**Task to complete:**
Reading the data below, count the lines that carry the string "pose". Give nothing but the count.

**Data shown:**

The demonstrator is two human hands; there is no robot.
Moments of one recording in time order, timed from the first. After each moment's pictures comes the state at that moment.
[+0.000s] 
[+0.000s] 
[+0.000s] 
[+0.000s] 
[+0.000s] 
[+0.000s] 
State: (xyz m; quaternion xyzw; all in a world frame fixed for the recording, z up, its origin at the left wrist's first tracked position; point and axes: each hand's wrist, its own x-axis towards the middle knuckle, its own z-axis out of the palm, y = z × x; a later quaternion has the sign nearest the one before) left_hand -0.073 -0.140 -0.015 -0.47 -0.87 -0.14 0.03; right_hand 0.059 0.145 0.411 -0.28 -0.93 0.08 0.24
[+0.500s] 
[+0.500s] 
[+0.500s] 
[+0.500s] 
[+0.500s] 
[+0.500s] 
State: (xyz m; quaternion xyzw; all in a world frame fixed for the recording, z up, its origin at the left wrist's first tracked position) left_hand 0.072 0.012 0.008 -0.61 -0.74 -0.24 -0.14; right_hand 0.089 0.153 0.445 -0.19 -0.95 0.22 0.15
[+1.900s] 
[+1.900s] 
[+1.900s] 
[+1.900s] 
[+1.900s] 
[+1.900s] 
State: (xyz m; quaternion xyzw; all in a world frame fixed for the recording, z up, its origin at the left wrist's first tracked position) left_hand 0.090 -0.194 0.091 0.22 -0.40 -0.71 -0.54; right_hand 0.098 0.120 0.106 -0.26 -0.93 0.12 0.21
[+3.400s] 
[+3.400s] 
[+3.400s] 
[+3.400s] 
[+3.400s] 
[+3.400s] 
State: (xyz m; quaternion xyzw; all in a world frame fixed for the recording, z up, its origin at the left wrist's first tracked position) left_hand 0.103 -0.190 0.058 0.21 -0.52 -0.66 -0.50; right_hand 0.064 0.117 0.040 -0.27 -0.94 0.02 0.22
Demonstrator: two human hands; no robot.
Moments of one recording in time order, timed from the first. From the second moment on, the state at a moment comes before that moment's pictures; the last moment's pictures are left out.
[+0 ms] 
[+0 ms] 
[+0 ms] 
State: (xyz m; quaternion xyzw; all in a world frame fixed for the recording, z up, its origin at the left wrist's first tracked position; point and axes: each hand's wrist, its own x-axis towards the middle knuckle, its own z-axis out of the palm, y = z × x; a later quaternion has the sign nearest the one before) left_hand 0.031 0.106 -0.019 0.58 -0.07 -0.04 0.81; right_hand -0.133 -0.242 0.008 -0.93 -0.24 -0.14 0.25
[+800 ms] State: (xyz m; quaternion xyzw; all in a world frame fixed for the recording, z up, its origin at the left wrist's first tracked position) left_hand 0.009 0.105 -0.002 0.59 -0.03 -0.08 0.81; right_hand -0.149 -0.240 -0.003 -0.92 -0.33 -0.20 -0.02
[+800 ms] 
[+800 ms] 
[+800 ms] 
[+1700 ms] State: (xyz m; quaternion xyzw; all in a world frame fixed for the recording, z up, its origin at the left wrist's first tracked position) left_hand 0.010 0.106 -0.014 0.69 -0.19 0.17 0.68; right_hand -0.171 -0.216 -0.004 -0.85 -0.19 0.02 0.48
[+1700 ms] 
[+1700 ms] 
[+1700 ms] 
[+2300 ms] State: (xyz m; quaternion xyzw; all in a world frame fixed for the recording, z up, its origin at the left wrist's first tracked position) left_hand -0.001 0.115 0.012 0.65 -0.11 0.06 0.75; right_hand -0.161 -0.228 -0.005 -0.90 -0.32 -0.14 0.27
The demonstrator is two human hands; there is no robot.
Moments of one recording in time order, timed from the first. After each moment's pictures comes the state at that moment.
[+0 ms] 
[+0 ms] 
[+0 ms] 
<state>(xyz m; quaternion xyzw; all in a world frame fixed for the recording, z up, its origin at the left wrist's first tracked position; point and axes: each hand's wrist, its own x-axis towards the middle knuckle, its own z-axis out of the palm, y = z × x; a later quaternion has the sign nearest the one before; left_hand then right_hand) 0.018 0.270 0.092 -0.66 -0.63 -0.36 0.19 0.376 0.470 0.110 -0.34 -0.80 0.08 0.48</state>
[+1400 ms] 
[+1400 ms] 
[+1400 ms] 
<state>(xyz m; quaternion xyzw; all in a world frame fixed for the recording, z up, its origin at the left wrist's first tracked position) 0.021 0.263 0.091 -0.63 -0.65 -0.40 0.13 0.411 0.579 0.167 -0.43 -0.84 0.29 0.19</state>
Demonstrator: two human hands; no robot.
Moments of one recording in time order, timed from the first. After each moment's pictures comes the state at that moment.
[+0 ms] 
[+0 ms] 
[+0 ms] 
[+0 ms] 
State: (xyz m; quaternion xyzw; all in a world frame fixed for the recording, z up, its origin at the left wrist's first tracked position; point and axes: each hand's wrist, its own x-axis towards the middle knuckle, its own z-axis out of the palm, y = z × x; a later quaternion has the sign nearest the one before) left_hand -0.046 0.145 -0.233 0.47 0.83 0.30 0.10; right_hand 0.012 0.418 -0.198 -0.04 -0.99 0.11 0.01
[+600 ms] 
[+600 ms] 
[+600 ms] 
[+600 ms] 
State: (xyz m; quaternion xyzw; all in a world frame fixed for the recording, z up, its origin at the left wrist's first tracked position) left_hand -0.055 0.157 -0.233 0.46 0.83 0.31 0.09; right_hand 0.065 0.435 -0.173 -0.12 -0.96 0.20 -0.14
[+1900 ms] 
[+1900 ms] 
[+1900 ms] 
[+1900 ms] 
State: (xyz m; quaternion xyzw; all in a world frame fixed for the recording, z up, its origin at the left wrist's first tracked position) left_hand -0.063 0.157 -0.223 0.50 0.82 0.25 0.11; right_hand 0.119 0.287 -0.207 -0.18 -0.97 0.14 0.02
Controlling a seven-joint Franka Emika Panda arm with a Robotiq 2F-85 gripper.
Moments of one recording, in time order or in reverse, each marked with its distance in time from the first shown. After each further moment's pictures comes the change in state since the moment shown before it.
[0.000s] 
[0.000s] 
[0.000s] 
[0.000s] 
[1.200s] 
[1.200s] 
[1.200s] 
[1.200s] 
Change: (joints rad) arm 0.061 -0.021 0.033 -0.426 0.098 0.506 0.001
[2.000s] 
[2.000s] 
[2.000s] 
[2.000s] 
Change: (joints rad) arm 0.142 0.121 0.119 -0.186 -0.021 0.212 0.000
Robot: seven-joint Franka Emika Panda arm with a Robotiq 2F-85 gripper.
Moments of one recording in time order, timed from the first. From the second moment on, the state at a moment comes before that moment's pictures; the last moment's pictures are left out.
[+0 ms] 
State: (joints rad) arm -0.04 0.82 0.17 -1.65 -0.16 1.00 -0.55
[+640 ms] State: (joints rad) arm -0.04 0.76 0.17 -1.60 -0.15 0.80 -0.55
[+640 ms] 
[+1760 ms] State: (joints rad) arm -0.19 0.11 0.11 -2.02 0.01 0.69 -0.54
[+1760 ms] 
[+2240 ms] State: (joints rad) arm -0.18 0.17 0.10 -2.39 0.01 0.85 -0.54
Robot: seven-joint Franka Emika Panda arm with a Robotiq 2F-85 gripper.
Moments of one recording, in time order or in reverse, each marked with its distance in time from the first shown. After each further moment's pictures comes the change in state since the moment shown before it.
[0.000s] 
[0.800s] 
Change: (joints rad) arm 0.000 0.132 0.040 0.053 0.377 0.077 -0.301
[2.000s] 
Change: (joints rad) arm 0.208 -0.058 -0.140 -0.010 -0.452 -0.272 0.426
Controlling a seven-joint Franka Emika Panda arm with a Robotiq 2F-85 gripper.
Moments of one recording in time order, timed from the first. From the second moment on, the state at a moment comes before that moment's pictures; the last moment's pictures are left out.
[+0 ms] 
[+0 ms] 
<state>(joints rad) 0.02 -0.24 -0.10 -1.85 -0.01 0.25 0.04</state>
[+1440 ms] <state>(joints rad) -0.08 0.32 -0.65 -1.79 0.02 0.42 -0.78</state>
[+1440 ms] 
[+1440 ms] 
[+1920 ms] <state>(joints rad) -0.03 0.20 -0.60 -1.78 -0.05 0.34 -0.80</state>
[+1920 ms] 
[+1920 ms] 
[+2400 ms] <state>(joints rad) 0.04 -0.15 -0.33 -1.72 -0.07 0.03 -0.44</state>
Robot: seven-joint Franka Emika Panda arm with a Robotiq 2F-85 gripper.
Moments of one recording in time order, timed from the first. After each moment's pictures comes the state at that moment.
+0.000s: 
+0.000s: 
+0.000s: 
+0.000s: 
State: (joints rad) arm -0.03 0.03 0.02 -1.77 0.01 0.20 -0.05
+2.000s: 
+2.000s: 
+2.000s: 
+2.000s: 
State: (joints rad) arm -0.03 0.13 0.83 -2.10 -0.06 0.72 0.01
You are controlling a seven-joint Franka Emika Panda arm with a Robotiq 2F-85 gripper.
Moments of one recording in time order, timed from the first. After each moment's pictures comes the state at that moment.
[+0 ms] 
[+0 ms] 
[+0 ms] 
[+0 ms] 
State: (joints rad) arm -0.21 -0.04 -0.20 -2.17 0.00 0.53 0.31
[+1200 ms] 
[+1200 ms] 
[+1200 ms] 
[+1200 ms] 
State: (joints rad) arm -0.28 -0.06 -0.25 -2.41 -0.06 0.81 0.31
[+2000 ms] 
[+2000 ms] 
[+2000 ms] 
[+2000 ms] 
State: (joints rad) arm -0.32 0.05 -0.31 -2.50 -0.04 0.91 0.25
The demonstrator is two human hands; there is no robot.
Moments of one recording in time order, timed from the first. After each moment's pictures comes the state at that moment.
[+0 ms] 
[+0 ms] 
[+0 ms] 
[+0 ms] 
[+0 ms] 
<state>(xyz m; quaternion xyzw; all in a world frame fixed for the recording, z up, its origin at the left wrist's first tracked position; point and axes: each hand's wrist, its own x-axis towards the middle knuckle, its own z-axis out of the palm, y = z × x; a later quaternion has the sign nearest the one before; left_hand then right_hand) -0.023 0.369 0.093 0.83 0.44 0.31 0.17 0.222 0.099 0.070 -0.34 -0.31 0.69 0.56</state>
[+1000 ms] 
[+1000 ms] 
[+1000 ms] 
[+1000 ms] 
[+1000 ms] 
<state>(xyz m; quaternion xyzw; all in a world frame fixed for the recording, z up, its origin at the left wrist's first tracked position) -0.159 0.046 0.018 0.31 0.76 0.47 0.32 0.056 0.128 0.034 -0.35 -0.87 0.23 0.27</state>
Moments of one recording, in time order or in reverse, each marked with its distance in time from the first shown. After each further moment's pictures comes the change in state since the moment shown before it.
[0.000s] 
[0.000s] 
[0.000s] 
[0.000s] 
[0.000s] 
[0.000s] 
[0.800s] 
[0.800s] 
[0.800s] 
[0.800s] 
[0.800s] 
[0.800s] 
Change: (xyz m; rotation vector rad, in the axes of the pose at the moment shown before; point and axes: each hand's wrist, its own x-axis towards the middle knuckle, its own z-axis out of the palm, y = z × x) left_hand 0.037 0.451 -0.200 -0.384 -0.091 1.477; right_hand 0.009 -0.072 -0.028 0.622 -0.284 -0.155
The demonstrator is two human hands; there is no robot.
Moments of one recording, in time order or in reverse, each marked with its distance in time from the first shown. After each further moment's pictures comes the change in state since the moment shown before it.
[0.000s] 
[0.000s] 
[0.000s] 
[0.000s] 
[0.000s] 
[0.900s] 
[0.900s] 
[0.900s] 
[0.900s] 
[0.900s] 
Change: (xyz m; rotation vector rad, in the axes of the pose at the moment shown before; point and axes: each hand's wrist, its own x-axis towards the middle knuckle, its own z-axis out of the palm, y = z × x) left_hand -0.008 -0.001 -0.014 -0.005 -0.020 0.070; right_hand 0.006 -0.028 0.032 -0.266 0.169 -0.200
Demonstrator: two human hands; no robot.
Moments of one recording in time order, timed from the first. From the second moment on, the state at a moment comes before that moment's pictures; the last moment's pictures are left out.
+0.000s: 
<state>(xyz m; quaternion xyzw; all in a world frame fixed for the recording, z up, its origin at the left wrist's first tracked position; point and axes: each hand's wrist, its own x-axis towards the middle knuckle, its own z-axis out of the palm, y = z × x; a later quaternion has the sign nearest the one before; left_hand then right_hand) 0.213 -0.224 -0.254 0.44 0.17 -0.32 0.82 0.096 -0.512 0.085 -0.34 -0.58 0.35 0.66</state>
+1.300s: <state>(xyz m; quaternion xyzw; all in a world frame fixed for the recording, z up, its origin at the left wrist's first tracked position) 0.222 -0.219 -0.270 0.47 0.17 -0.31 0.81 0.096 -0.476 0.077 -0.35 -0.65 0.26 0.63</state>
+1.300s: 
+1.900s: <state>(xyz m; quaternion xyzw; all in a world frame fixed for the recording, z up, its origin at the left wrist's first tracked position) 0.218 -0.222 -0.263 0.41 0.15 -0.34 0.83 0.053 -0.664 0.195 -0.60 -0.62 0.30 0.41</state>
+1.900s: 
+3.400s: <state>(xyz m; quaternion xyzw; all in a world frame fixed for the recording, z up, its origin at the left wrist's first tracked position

**Exercise result:**
2